如果是相反的方式，在与浮点数比较之前，将大于阈值的整数转换为浮点数，会怎么样？

> A == B.         %% no change, because they are both integers
false
> float(A) == C.  %% no surprise here
true
> float(B) == C.  %% B cannot be accurately represented as a floating point value!
true

所以现在看起来A和B都等于C，但彼此不相等，相等比较失去了传递性。
9007199254740992等于253，而53也是64位IEEE 754浮点数 * 中的有效位数，因此对于大于此值的数字，浮点类型不能表示所有整数。例如，9007199254740992.0 + 1 == 9007199254740992.0返回true。这就是Erlang整数类型（它是一个bignum，因此可以表示任意大的整数）被认为在此阈值之上更精确。

• 二进制表示法仅使用52位有效数，并且由于第一位几乎总是1，因此可以避免这种情况。搜索“次正规数”以了解更多信息。
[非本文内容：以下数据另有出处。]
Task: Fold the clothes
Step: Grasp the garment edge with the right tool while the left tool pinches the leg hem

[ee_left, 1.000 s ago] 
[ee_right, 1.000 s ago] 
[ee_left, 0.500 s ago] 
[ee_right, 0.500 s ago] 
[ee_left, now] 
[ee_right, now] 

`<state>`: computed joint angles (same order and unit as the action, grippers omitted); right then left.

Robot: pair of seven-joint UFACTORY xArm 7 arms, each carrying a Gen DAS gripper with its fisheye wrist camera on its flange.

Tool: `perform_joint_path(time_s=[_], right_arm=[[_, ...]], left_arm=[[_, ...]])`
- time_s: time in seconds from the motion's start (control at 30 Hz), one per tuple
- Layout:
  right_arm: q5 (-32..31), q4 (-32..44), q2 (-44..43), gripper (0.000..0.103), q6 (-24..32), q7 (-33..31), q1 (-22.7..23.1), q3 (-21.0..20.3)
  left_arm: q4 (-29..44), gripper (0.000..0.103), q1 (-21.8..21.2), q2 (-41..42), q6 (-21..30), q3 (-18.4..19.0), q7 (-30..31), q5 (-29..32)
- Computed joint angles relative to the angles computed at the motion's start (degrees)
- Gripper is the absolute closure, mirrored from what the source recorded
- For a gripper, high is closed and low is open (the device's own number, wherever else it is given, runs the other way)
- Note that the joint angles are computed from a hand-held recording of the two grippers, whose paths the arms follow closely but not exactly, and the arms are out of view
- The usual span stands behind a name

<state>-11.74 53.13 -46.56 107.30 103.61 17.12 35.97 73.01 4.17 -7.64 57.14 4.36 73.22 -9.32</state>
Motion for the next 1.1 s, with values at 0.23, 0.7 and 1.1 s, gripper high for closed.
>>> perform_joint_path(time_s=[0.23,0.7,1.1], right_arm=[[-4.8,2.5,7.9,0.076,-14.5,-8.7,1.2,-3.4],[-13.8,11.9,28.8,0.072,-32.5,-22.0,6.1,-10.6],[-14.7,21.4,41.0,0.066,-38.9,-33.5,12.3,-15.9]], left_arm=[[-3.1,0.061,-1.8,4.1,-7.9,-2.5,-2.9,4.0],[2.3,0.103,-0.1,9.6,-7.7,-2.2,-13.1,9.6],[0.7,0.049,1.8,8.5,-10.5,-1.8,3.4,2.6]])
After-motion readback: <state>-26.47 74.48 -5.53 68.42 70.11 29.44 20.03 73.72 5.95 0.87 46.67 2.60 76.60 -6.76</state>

Given that floats and integers have different precissions (floats have higher resolution with values closer to 0 and lower resolution with values further away from 0), if you want to compare them you need to transform one of them to the other.
If this transformation is from the one with higher precission to the one of lower precission, this would be possible:

H2 = H1 + Delta,
true = L == H1,
true = L == H2,
true = H1 /= H2. %% In this case, both H1 and H2 are equal to L but different between themselves

For this reason (transitivity), the transformation is performed the other way around, from lower precssion to higher precission.